This morning I was supposed to run through the sampling protocol with the lovely Karen from the Ant. Div., so that I can jump in if they ever need an extra pair of hands. I arrived in the lab and before she could finishing saying ‘get out of here, why aren’t you up looking at icebergs?’ I was already up on the deck. In the distance, shrouded in fog I could just make out the shape. I stood squinting for ages, admiring the albatross as they glided majestically over the backwash.

I was kidding myself to think I could still see an outline when I turned to to be confronted by an enormous iceberg we were passing on the starboard side. Which was lucky as I also discovered that in the excitement I had forgotten to hit record on the camcorder. Sorry people in marketing I’ll ask the ABC if they can lend me some shots.
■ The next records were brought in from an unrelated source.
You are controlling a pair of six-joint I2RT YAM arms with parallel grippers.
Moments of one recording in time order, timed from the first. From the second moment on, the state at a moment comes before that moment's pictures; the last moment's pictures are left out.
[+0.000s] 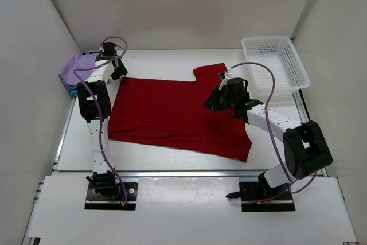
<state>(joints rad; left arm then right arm) 0.06 2.45 2.06 -0.54 -0.08 -0.44 0.41 1.49 0.85 0.04 -0.33 0.49</state>
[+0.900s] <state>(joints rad) 0.04 2.30 1.81 -0.42 -0.02 -0.50 0.17 2.64 2.46 -0.62 -0.02 0.27</state>
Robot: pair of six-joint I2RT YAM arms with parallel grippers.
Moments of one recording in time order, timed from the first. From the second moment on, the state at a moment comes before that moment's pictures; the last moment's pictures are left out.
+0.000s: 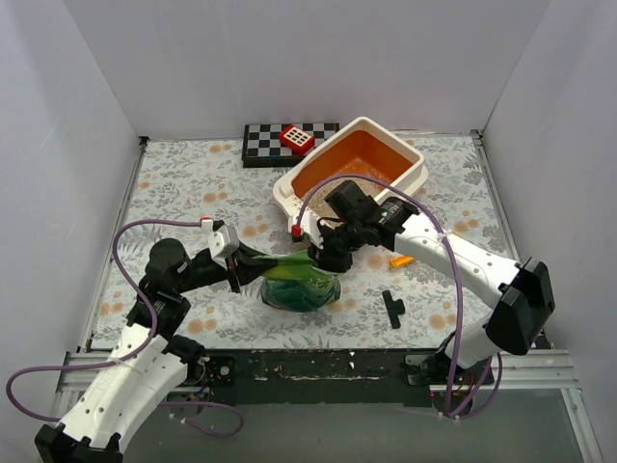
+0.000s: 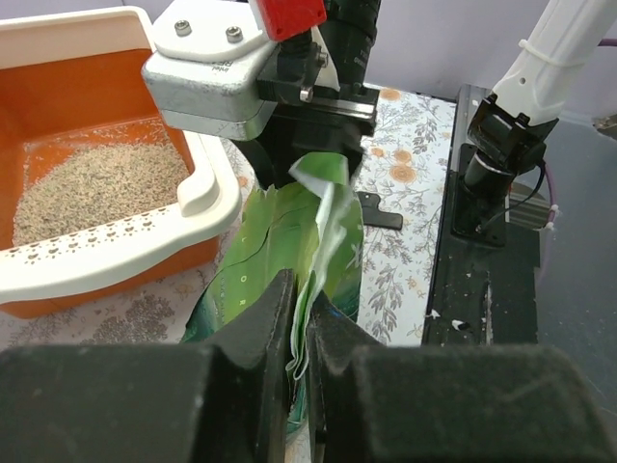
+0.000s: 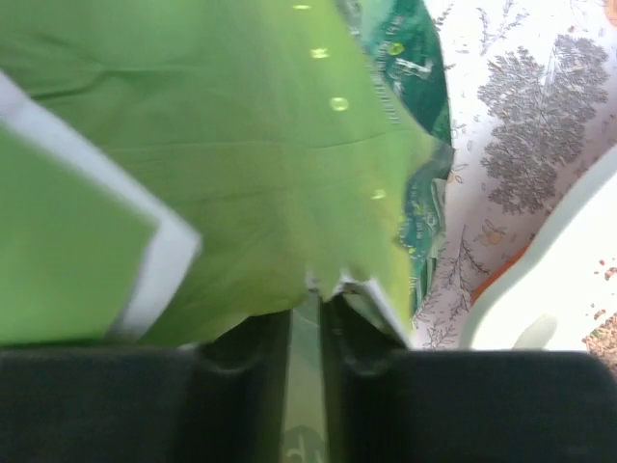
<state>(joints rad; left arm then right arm) -0.41 0.58 0.57 0.00 0.84 -0.04 0.88 1.49 1.33 -0.83 -0.50 -0.54</state>
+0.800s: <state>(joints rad) -0.41 0.76 0.67 0.01 1.01 -0.08 0.87 1.36 1.25 -0.88 -0.66 -0.55</state>
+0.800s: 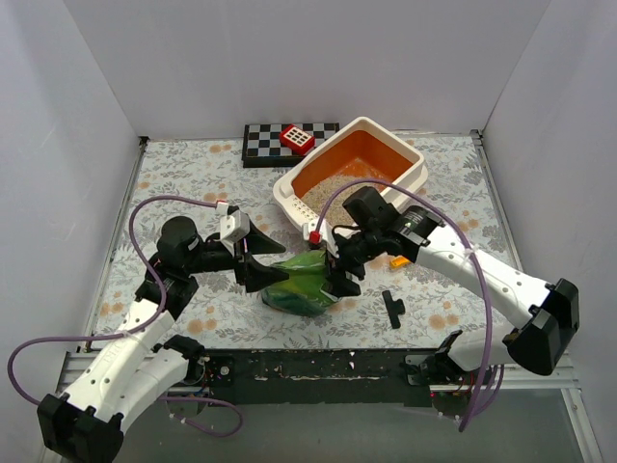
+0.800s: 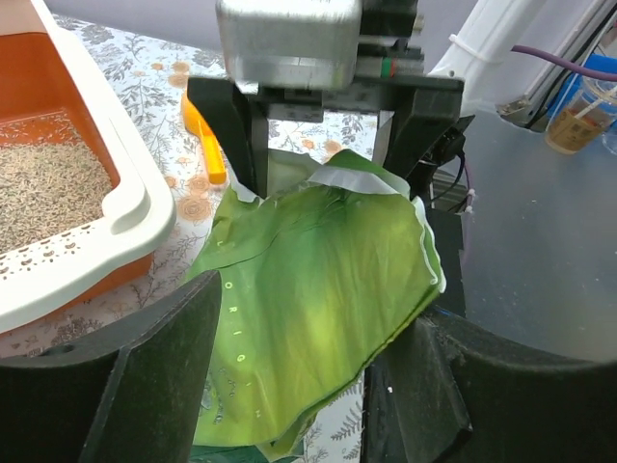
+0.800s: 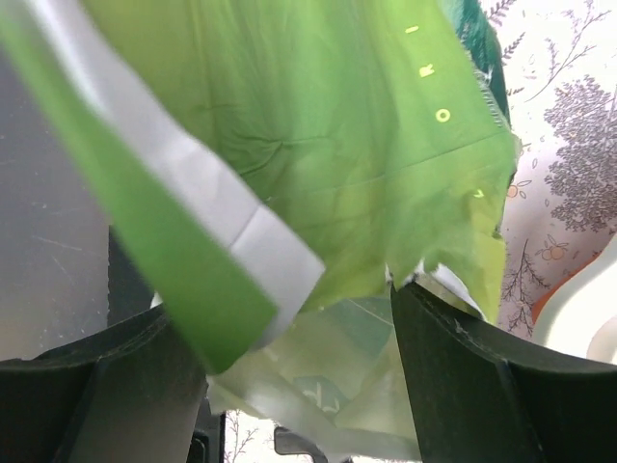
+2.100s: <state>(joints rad) -0.41 0.86 1.01 -0.46 0.41 -0.37 0.39 1.14 0.97 -0.89 0.24 0.66</state>
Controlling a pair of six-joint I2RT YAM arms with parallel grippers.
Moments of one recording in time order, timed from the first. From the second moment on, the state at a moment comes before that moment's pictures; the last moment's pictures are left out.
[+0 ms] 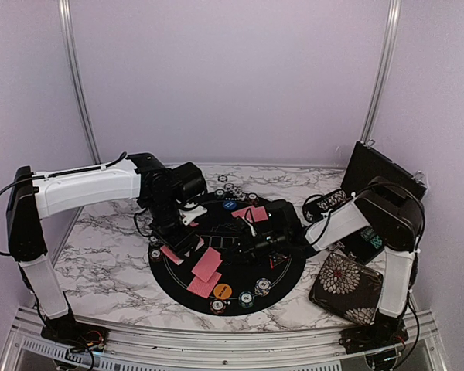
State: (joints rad) left arm -0.88 1.80 1.53 -1.18 0.07 -0.13; right arm 0.76 1.98 0.90 0.55 -0.85 1.02
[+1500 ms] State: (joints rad) left arm -0.81 1.75 1.51 -1.18 0.05 -0.16; right arm 0.81 1.99 0.94 0.38 -0.78 0.92
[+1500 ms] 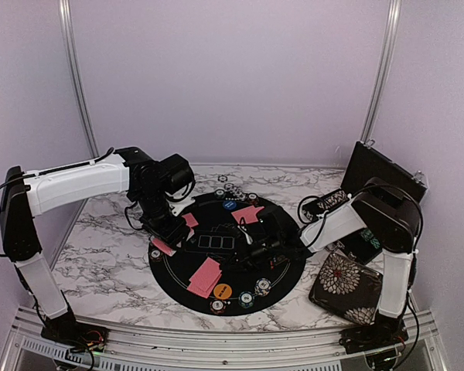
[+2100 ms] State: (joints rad) left arm -0.81 1.75 1.50 -1.18 0.06 -0.15; right arm 0.82 1.96 0.97 0.22 -0.69 0.83
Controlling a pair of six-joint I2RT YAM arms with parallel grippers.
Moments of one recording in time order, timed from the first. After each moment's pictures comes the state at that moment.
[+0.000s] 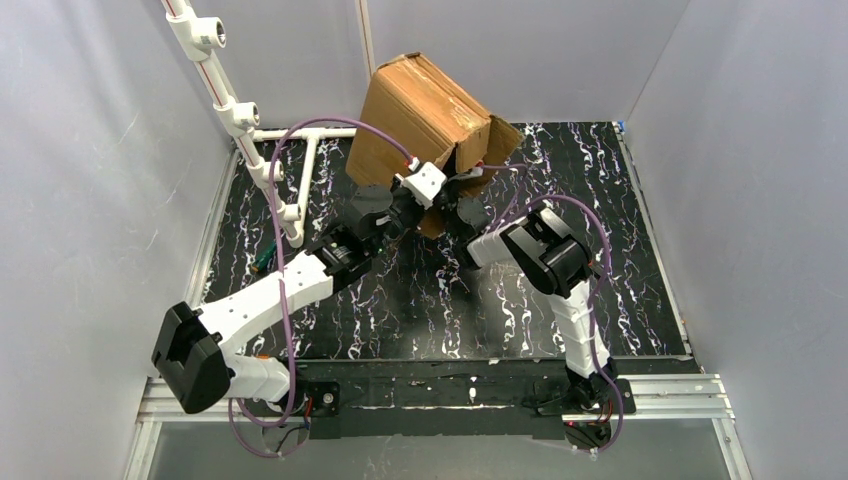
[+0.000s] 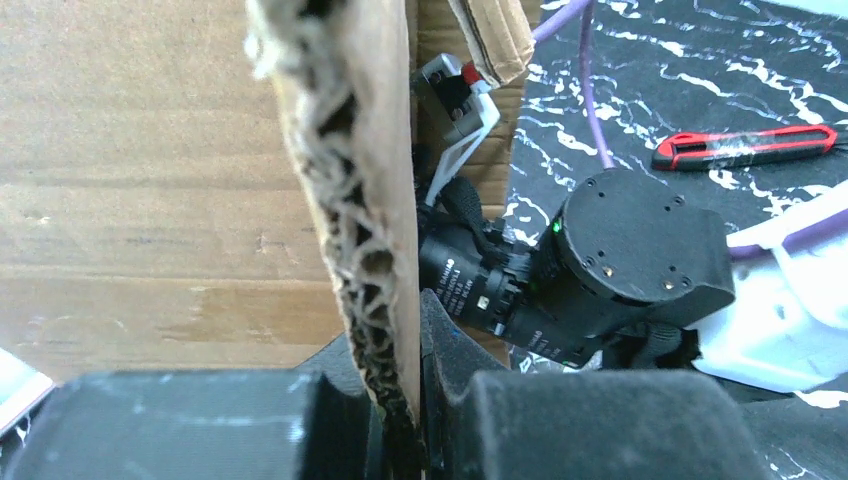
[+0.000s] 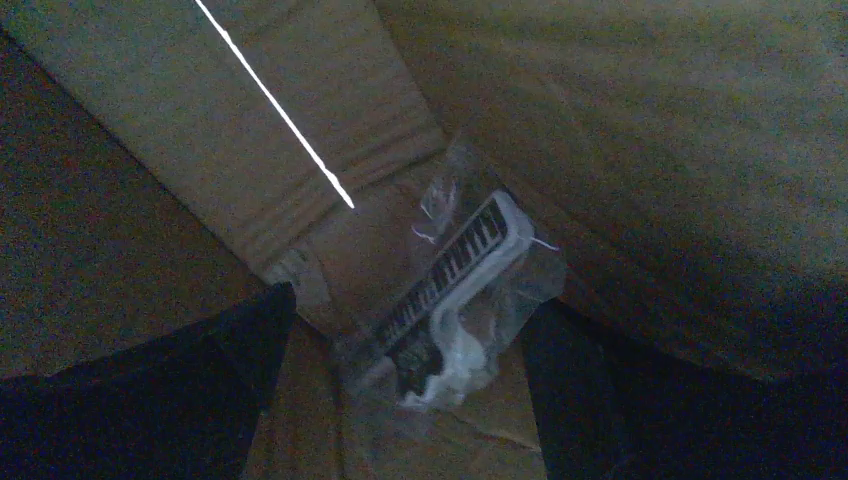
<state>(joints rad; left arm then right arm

Since writing that last paragraph a few hours ago we are now SURROUNDED by floating ice. I really can’t describe how beautiful it is. The ice is not white but a luminous blue. We are all beaming. The deputy voyage leader, the indomitable Dr Barbara Frankel, and I gave each other a big hug on the deck as we were both so excited. It is one of things I love about this job, to see people such as Barbara, who have been with the Division for such a long time, and they still lose their marbles the first time the icebergs come into view.

For those who missed the ABC interview the cameras have been out again. The sound engineer and I have been posing on the deck for the cameras, looking out into the frozen landscape having a deep discussion. I hope no one can lip read as I am actually trying to make Ben laugh by saying “so these ‘so-called’ icebergs, what do you think they are made of?”, or something to that effect.